Lorenzo

Hace pocos días que Lorenzo se fue. Tengo la sensación, el deseo impropio de decir que «me abandonó», pero sé que no es justo con él, que nunca hubiese hecho tal cosa. Simplemente es la vida, la vida misma, y la constante ausencia de aquellos que queremos y que, de manera egoísta, tal vez, quisiéramos tener siempre a nuestro lado. Lorenzo se fue porque su tiempo llegó, porque cumplió con sus cometidos en esta Tierra (hacerme feliz durante trece años fue uno de esos cometidos, y lo hizo a la perfección), y se fue porque estaba cansado.
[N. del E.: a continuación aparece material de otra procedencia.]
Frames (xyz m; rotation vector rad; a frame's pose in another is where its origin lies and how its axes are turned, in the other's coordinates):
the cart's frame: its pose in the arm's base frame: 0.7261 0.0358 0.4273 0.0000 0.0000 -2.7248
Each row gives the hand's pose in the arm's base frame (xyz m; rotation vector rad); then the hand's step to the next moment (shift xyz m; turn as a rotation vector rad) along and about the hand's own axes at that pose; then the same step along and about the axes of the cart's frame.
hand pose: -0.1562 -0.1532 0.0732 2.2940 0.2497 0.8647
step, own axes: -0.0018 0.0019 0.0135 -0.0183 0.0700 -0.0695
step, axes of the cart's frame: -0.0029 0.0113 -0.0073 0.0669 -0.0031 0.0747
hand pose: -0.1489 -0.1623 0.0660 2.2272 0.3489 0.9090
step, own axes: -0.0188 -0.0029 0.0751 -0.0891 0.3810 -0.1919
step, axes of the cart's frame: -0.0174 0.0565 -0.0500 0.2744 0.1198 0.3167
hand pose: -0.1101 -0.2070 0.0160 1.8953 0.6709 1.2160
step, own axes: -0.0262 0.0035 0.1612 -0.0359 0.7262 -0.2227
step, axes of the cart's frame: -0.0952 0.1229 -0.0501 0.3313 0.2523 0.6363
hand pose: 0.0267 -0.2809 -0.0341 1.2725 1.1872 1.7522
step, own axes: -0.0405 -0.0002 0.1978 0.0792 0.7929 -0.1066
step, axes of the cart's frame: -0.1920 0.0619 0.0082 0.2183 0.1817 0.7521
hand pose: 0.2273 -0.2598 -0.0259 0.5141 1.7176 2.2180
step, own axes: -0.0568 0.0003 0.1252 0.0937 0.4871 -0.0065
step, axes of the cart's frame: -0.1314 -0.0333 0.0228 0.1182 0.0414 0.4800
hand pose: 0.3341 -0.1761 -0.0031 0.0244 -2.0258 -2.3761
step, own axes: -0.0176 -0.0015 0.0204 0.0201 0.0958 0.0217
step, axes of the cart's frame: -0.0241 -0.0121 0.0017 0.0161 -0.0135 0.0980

Así es como funciona, nos guste o no, estemos de acuerdo, o no.



Cuesta mucho, por supuesto, para quienes nos quedamos aquí, tomar conciencia de esos momentos en que esos seres queridos nos acompañaban de manera puntual. A las seis de la tarde, indefectiblemente, lo sacaba a pasear; y ahora, cada día, las seis de la tarde han pasado a ser la hora precisa de un vacío, de una carencia, de la ausencia de Lorenzo y su alegría frente a la puerta que nos llevaría a la calle. La escoba con la que barro el piso es solo una escoba, y no uno de sus juguetes preferidos. Y así con todos esos momentos puntuales: la hora de la comida, la hora del sueño, la hora del mimo.
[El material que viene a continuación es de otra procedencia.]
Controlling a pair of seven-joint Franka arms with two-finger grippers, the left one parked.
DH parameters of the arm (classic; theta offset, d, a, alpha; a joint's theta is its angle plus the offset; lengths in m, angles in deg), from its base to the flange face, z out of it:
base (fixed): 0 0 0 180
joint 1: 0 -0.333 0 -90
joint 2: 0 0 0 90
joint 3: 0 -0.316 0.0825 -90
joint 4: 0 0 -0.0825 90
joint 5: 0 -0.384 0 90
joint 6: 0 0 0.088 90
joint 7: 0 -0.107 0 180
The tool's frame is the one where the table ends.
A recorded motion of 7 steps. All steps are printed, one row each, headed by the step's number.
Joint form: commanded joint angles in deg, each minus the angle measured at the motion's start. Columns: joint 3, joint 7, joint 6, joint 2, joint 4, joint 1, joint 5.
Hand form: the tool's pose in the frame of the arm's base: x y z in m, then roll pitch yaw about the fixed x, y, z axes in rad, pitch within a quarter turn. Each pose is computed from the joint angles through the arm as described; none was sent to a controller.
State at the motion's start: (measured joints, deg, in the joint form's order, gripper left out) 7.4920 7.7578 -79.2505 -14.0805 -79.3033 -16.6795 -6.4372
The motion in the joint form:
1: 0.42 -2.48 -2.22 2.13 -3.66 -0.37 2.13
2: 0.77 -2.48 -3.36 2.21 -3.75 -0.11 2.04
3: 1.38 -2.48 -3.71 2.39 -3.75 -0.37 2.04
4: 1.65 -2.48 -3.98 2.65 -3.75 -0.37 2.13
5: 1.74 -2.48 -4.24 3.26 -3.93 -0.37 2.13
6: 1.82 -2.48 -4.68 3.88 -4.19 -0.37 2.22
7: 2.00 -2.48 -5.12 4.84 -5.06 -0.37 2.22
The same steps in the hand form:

El tiempo, siempre, pone las cosas en su lugar: lima asperezas, encuadra situaciones, magnifica recuerdos, relega al olvido a quien corresponde. Sé que así será con los recuerdos de Lorenzo. Sé que con el paso del tiempo el dolor será menor y los recuerdos, más bellos y graciosos. Sé que esto es uno de los tantos trucos que el tiempo usa para protegernos y de los que tenemos que estar agradecidos; de lo contrario no podríamos llevar adelante esta cosa extraña y maravillosa que llamamos vida.
Extraño mucho a mi amigo, y lo extrañaré; y a pesar del dolor de hoy, agradezco infinitamente las alegrías que me dió ayer, y que las recordaré mañana, y siempre.